■ AIM OF THE TASK
When you reach the line that contains "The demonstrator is" in the data below, start reproducing lines exactly, and stop after the line that contains "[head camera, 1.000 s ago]".

Records from a data source
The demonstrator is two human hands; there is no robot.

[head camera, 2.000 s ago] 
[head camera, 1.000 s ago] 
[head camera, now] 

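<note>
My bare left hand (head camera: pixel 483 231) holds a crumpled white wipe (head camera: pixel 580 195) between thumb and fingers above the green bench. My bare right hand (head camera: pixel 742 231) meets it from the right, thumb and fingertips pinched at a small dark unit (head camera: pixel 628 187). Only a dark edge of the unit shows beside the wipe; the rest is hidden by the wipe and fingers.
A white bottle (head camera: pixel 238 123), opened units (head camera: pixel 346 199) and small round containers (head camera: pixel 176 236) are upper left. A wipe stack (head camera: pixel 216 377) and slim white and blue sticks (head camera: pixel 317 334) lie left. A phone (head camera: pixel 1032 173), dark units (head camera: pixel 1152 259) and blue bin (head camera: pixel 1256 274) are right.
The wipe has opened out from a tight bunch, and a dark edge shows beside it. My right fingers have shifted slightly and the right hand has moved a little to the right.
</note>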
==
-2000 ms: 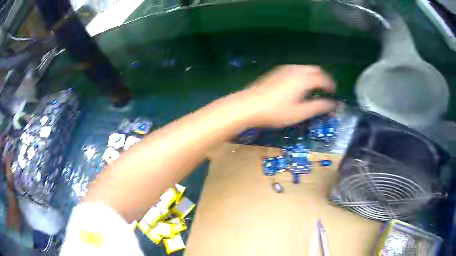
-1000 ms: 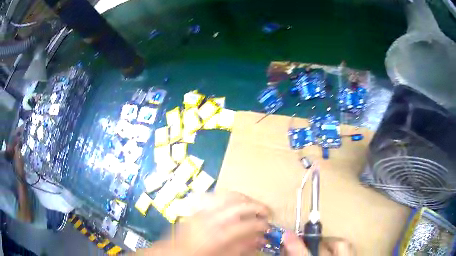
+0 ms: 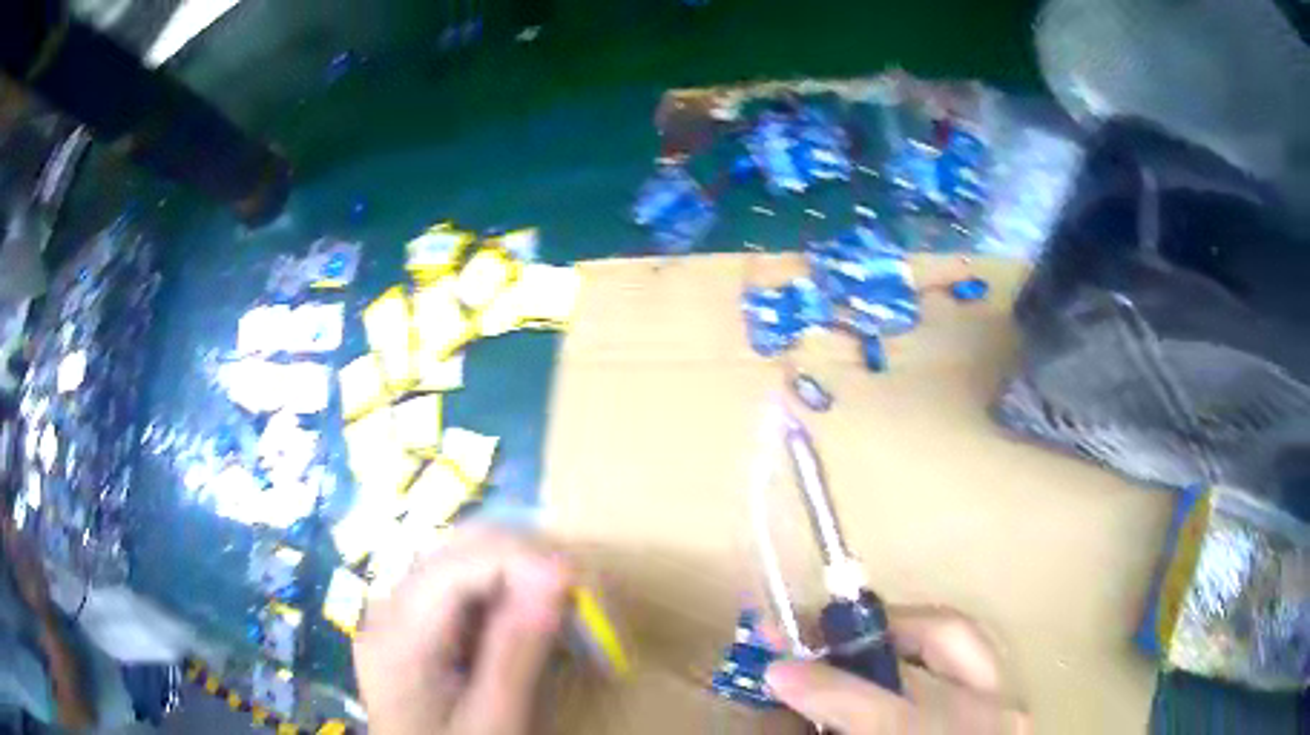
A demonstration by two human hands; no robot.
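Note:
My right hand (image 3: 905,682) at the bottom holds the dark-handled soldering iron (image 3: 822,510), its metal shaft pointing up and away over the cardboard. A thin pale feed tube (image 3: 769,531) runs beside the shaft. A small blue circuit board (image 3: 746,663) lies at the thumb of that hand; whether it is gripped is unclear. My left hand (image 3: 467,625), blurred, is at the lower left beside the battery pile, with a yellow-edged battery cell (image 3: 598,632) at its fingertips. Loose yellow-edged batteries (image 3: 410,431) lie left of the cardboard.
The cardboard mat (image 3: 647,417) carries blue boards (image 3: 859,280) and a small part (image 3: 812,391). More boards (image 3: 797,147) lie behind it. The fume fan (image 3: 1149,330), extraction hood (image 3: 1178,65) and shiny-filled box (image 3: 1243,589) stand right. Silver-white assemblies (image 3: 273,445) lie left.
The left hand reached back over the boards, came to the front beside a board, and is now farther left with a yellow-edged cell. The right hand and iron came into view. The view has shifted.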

■ TASK SOLUTION
The demonstrator is two human hands; there is no robot.

[head camera, 2.000 s ago] 
[head camera, 1.000 s ago] 

The complete answer has been presented.